Records drawn from a dataset:

== Segment start ==

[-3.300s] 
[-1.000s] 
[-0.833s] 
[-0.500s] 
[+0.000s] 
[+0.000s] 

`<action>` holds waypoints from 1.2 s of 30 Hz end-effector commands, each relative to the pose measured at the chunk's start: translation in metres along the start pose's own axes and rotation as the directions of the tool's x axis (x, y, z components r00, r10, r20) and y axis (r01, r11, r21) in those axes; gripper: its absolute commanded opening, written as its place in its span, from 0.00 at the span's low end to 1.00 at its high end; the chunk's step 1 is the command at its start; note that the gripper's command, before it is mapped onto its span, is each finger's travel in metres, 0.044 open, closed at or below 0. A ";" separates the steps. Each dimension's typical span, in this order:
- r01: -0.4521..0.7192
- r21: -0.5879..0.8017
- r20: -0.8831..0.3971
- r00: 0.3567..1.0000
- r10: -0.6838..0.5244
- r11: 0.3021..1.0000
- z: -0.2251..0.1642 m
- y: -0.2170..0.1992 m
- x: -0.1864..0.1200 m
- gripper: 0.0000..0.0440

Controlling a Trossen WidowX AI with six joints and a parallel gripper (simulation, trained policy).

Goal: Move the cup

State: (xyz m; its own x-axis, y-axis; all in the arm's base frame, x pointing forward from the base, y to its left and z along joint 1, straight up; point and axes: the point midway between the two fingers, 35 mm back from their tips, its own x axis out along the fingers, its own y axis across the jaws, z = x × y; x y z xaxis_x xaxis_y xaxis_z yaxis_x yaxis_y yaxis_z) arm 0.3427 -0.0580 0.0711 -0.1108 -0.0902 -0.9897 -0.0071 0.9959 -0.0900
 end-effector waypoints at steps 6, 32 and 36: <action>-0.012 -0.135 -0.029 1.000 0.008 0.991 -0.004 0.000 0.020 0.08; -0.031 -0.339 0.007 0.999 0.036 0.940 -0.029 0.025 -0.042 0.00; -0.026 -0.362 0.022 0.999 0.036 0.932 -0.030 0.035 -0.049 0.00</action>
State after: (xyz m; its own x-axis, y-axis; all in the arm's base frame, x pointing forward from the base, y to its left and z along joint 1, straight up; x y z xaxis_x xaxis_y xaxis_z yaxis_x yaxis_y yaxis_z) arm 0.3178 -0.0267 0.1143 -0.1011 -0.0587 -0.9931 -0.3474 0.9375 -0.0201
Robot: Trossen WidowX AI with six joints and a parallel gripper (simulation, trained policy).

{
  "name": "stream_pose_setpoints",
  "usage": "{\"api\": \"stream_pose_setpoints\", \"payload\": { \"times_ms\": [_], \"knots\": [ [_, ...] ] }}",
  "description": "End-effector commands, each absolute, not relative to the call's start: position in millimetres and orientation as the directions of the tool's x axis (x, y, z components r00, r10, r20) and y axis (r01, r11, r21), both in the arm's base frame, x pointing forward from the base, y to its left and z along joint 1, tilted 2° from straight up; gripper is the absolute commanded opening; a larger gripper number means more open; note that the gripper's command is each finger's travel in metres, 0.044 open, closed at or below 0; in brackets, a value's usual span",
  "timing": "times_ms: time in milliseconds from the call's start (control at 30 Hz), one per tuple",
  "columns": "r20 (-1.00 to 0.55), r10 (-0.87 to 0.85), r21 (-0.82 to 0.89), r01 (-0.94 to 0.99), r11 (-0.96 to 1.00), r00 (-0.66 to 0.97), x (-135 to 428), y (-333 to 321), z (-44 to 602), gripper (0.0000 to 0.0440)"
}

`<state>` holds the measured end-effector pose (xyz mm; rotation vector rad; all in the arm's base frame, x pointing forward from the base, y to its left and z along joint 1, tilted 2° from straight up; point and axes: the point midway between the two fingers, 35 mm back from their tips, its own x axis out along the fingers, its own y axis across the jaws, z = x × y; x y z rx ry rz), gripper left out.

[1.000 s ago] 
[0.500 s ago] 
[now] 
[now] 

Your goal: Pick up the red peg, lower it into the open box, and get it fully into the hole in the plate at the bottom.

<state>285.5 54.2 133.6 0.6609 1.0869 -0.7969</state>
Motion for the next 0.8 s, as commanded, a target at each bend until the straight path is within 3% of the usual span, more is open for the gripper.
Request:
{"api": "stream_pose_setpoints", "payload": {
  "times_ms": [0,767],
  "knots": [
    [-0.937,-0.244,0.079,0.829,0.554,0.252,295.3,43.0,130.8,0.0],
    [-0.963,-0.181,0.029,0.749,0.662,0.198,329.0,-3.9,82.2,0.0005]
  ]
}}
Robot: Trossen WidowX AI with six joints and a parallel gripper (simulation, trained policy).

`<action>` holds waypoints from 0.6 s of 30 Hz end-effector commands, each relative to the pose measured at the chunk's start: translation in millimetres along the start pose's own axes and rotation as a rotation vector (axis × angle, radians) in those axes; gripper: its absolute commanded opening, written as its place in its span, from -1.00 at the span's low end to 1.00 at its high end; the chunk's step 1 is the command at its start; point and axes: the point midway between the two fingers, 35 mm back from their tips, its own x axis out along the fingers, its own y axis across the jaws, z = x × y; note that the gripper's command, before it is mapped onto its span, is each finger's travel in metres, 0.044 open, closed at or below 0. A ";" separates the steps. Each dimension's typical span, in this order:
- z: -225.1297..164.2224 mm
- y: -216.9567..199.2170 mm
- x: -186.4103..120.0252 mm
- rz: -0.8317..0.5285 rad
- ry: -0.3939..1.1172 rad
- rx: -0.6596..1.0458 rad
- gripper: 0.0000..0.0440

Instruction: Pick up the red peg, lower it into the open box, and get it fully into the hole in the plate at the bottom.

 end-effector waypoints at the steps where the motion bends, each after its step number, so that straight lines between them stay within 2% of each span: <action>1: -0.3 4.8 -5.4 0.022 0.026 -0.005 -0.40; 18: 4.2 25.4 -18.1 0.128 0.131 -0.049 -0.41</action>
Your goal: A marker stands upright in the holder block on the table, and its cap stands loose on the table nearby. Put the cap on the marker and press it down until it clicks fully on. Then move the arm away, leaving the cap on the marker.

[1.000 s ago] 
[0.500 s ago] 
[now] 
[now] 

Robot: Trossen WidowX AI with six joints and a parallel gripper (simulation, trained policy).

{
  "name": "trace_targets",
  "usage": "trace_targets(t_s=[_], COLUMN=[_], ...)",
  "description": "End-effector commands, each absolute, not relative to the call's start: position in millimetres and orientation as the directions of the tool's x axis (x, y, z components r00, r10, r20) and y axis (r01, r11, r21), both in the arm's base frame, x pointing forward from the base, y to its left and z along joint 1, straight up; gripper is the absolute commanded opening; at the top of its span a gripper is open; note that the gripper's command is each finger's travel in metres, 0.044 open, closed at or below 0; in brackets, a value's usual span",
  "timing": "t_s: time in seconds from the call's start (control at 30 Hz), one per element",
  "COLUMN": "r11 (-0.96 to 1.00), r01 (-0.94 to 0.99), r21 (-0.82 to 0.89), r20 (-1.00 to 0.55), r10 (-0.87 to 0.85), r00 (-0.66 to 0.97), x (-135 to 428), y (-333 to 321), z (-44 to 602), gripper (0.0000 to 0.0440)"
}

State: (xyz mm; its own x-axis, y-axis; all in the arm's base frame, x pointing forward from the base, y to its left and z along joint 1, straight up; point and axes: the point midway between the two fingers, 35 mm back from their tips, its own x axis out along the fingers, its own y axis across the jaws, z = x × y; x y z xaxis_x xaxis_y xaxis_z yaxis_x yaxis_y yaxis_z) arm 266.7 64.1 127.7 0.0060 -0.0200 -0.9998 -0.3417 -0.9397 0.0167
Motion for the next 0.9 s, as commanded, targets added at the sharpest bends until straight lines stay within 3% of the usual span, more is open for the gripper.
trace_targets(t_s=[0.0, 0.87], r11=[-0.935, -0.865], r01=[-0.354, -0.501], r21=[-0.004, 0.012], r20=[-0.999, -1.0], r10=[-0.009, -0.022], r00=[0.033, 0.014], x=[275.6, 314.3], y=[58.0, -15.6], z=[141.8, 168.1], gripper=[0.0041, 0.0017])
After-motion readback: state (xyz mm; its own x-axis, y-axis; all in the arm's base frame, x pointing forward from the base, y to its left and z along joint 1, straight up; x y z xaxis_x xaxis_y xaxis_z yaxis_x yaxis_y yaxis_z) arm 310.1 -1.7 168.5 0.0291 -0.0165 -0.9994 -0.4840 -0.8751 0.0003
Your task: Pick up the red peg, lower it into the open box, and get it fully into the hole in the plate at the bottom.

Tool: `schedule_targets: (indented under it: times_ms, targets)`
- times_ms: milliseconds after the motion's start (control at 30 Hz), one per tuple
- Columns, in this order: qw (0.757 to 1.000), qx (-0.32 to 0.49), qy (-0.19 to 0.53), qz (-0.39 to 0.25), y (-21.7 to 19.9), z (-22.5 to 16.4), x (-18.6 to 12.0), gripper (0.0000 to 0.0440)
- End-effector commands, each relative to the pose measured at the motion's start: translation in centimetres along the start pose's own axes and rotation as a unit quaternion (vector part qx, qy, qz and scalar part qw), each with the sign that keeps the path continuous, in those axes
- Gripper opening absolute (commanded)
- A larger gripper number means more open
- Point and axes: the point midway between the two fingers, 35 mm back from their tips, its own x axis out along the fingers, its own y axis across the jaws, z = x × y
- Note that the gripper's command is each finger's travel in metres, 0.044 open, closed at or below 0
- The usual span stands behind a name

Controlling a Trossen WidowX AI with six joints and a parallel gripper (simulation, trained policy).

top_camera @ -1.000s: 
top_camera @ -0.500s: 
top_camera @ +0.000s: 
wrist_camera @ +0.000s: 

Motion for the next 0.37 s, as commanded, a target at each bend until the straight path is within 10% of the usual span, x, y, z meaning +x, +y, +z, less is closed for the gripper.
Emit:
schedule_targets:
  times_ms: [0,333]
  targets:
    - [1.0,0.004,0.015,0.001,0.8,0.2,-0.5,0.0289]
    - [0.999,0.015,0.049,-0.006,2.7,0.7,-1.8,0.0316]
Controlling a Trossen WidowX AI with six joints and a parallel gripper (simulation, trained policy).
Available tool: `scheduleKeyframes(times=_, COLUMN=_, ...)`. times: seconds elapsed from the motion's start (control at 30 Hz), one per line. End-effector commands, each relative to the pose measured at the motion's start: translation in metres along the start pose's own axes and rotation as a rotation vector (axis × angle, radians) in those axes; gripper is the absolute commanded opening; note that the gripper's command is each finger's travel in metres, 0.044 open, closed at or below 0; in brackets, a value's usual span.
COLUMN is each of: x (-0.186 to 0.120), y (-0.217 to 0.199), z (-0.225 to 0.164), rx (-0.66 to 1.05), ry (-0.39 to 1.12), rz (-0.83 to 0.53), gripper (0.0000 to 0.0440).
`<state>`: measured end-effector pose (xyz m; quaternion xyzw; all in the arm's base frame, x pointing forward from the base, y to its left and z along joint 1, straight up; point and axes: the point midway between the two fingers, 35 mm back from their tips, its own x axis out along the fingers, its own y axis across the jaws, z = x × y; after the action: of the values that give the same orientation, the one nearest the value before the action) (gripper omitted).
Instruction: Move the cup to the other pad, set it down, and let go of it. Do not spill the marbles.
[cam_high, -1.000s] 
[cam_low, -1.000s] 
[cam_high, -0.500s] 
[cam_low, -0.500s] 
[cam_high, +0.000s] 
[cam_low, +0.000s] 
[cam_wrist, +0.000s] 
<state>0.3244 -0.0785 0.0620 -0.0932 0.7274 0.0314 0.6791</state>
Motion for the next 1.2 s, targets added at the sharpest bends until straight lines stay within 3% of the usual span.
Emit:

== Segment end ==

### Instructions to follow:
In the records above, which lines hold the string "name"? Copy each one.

### Written answer:
  "name": "stream_pose_setpoints",
  "name": "trace_targets",
- The usual span stands behind a name

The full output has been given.